● **Required action**
All of the records should be restated word for word.
■ ■ ■
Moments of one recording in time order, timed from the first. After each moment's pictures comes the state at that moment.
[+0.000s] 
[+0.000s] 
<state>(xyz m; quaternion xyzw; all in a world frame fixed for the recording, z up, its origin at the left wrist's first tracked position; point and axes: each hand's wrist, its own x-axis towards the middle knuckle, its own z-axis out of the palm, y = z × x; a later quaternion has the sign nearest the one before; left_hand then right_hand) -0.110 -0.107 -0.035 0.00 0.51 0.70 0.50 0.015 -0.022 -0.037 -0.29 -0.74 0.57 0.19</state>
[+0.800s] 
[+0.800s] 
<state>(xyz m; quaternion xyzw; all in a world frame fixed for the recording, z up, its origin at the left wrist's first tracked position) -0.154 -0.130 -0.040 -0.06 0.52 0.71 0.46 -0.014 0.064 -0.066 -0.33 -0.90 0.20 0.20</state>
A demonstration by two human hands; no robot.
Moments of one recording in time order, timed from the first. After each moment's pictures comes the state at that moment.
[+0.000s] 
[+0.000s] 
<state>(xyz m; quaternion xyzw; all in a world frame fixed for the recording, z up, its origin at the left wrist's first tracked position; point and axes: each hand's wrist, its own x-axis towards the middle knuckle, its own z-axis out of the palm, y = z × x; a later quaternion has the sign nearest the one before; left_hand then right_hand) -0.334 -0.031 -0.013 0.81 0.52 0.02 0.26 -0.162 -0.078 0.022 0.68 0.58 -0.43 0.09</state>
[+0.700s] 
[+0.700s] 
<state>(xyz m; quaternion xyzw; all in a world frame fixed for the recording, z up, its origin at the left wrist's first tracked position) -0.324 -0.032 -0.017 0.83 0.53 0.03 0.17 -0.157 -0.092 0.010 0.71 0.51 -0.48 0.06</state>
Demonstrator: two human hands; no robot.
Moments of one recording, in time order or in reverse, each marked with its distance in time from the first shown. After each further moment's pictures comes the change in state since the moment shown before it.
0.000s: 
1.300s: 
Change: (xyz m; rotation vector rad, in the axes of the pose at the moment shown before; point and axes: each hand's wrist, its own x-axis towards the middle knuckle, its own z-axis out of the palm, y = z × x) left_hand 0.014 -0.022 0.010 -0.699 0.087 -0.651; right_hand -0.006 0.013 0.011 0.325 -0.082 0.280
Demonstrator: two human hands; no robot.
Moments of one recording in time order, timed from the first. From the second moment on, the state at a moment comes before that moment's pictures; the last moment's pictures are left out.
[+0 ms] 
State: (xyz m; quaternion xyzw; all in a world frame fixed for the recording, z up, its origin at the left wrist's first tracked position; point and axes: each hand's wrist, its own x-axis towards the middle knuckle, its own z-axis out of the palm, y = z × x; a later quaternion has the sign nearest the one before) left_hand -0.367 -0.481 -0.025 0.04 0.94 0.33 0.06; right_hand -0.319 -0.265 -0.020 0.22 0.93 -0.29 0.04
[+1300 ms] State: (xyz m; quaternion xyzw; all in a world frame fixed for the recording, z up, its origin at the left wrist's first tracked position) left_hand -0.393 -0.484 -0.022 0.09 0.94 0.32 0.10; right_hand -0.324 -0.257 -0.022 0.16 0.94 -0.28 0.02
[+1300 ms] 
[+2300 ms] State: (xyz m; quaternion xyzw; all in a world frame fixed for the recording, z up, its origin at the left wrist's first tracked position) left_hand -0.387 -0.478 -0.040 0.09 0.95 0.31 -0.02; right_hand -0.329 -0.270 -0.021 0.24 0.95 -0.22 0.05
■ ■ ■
● **Output below**
Moments of one recording in time order, timed from the first. After each moment's pictures comes the state at that moment.
[+0.000s] 
[+0.000s] 
<state>(xyz m; quaternion xyzw; all in a world frame fixed for the recording, z up, its origin at the left wrist's first tracked position; point and axes: each hand's wrist, its own x-axis towards the middle knuckle, its own z-axis out of the palm, y = z × x; a later quaternion has the sign nearest the one before; left_hand then right_hand) -0.110 -0.107 -0.035 0.00 0.51 0.70 0.50 0.015 -0.022 -0.037 -0.29 -0.74 0.57 0.19</state>
[+0.800s] 
[+0.800s] 
<state>(xyz m; quaternion xyzw; all in a world frame fixed for the recording, z up, its origin at the left wrist's first tracked position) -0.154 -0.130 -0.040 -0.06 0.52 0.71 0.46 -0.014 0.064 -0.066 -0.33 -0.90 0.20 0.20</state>
A demonstration by two human hands; no robot.
Moments of one recording in time order, timed from the first. After each moment's pictures comes the state at that moment.
[+0.000s] 
[+0.000s] 
<state>(xyz m; quaternion xyzw; all in a world frame fixed for the recording, z up, its origin at the left wrist's first tracked position; point and axes: each hand's wrist, its own x-axis towards the middle knuckle, its own z-axis out of the palm, y = z × x; a later quaternion has the sign nearest the one before; left_hand then right_hand) -0.334 -0.031 -0.013 0.81 0.52 0.02 0.26 -0.162 -0.078 0.022 0.68 0.58 -0.43 0.09</state>
[+0.700s] 
[+0.700s] 
<state>(xyz m; quaternion xyzw; all in a world frame fixed for the recording, z up, its origin at the left wrist's first tracked position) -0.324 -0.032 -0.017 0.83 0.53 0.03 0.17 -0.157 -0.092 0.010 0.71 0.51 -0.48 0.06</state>
Demonstrator: two human hands; no robot.
Moments of one recording, in time order or in reverse, each marked with its distance in time from the first shown. After each further moment's pictures comes the change in state since the moment shown before it.
0.000s: 
1.300s: 
Change: (xyz m; rotation vector rad, in the axes of the pose at the moment shown before; point and axes: each hand's wrist, its own x-axis towards the middle knuckle, its own z-axis out of the palm, y = z × x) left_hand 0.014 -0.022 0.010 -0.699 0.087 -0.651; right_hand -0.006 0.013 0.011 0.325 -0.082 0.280
Demonstrator: two human hands; no robot.
Moments of one recording in time order, timed from the first. From the second moment on, the state at a moment comes before that moment's pictures; the last moment's pictures are left out.
[+0 ms] 
State: (xyz m; quaternion xyzw; all in a world frame fixed for the recording, z up, its origin at the left wrist's first tracked position; point and axes: each hand's wrist, its own x-axis towards the middle knuckle, its own z-axis out of the palm, y = z × x; a later quaternion has the sign nearest the one before) left_hand -0.367 -0.481 -0.025 0.04 0.94 0.33 0.06; right_hand -0.319 -0.265 -0.020 0.22 0.93 -0.29 0.04
[+1300 ms] State: (xyz m; quaternion xyzw; all in a world frame fixed for the recording, z up, its origin at the left wrist's first tracked position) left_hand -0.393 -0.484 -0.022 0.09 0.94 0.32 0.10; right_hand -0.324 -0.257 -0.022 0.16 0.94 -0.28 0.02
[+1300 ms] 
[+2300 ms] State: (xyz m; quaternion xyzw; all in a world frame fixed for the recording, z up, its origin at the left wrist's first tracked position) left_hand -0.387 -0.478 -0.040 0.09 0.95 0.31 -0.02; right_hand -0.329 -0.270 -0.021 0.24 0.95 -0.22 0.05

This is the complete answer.